Accurate Problem Identification: Through detailed error type analysis, precisely identifies the root cause of training gain diminishment
Reasonable Method Design: The strategy combining curriculum learning and reinforcement learning aligns with human learning principles
Comprehensive Experiments: Includes thorough ablation studies, generalization verification, and cost-benefit analysis
Significant Results: Achieves consistent and substantial improvements across multiple benchmarks

Weaknesses

High Computational Cost: MCTS process overhead may limit practical applicability
Insufficient Theoretical Analysis: Lacks theoretical explanation for why MCTS effectively resolves fragment error problems
Incomplete Comparisons: Limited comparison with other methods addressing training gain diminishment

Impact

Academic Contribution: Provides novel solutions to the training gain diminishment problem in tool-use training
Practical Value: Achieves significant improvements while maintaining computational feasibility
Reproducibility: Provides detailed implementation details and open-source code

Applicable Scenarios

Complex Tool-Use Scenarios: Particularly suitable for tasks requiring multi-tool coordination and complex parameter reasoning
Synthetic Data Training: Provides effective solutions for leveraging synthetic data to enhance model capabilities
Resource-Rich Research Environments: Requires adequate computational resources to support MCTS processes

References

The paper cites important works in tool-use, reinforcement learning, and preference optimization, including:

Toolformer (Schick et al., 2023)
DPO (Rafailov et al., 2024)
SimPO (Meng et al., 2024)
ToolLLaMA (Qin et al., 2023)
MCTS-related work (Coulom, 2006; Grill et al., 2020)

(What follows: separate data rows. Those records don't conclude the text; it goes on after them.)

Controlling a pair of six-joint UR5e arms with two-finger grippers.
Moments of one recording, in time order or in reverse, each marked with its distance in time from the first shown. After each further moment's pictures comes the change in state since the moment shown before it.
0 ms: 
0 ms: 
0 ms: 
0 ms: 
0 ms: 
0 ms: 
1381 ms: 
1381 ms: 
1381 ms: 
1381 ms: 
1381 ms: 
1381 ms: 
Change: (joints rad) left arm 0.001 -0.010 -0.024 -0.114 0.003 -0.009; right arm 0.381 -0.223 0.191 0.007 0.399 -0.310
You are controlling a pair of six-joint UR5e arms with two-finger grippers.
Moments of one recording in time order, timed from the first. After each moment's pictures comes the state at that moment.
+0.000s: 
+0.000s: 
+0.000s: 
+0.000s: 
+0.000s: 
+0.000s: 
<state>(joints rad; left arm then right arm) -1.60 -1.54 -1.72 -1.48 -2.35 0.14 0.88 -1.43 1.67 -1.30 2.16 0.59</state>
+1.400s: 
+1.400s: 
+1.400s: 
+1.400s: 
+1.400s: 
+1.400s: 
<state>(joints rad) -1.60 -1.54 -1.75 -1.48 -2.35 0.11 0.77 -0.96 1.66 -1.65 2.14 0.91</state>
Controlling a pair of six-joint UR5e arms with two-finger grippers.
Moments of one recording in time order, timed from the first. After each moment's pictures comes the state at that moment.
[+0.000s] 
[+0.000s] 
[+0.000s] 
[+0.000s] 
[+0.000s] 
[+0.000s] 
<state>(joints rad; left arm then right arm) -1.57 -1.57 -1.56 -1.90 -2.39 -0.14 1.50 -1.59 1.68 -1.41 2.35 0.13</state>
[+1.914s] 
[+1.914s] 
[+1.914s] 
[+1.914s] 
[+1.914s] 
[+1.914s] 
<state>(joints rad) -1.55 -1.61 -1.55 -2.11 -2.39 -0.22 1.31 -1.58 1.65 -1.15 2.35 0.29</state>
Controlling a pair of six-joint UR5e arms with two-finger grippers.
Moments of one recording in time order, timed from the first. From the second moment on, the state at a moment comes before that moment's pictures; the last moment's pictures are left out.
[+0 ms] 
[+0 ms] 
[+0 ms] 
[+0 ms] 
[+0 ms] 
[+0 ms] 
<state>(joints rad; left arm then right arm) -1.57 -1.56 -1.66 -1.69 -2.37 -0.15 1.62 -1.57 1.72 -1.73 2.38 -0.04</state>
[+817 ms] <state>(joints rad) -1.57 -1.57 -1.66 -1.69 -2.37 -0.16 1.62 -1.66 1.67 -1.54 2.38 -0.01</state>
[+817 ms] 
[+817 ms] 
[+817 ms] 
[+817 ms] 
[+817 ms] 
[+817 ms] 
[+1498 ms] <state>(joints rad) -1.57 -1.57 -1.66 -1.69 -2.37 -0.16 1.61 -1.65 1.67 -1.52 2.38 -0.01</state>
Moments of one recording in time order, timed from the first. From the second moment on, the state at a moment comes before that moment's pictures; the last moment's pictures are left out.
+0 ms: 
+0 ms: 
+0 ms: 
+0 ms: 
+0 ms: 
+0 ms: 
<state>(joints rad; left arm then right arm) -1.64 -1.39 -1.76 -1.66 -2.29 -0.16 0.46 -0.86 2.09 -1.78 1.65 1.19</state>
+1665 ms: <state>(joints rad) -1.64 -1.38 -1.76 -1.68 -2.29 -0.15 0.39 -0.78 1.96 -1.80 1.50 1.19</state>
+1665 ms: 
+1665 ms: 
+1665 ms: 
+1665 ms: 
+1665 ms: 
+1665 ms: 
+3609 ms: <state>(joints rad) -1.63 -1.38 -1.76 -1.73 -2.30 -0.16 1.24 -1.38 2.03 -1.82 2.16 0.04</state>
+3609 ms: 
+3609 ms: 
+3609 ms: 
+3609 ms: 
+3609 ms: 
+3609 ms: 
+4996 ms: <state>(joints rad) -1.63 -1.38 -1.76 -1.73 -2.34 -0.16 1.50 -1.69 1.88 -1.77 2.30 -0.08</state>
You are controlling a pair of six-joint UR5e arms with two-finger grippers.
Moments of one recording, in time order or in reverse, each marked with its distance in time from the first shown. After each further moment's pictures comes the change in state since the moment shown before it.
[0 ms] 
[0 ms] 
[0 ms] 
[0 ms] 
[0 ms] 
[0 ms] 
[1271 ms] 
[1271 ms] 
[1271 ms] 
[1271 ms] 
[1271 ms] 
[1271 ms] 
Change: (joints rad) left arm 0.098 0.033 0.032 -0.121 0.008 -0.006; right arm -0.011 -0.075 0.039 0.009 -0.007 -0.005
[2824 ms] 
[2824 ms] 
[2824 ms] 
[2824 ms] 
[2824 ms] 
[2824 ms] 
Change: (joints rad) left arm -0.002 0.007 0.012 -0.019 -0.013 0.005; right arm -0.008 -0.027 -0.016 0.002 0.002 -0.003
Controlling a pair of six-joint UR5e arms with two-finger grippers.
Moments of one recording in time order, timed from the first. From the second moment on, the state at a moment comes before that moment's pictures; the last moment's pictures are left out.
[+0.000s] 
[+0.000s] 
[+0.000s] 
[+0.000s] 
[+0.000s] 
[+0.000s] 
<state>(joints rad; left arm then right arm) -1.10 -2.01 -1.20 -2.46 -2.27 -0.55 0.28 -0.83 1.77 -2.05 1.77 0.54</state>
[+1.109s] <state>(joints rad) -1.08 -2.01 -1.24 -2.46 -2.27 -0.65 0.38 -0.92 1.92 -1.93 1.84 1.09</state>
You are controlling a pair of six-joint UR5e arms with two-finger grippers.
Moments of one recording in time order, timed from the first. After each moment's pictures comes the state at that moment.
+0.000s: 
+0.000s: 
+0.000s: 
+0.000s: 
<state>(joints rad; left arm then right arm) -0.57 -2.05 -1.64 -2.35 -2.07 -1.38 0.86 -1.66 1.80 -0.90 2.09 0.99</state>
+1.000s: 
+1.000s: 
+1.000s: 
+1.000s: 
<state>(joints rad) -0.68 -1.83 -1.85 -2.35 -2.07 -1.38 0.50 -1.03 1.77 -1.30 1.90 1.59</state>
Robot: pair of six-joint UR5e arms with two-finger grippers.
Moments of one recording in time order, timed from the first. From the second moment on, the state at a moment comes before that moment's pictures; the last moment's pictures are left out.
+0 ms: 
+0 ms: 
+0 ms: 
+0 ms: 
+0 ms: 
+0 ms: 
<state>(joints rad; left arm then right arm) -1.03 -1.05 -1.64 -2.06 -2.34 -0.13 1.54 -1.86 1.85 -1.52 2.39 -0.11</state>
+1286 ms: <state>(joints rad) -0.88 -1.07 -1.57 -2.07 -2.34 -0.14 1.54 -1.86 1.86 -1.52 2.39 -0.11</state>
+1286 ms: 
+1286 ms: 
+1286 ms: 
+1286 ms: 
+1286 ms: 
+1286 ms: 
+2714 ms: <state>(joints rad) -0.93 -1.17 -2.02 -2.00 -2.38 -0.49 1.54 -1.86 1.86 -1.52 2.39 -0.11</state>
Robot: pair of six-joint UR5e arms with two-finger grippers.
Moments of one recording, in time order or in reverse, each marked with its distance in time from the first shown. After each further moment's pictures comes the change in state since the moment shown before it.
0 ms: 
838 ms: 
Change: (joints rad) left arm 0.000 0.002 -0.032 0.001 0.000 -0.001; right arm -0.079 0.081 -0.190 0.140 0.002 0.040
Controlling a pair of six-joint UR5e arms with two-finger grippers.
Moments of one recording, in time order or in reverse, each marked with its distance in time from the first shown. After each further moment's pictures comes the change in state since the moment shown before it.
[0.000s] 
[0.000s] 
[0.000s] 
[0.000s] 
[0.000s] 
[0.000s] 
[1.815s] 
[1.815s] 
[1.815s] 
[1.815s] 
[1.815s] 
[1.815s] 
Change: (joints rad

Overall Assessment: This is a high-quality research paper that accurately identifies key problems in tool-use training, proposes innovative and effective solutions, and validates method effectiveness through comprehensive experiments. Despite computational cost limitations, it demonstrates significant academic contributions and practical value.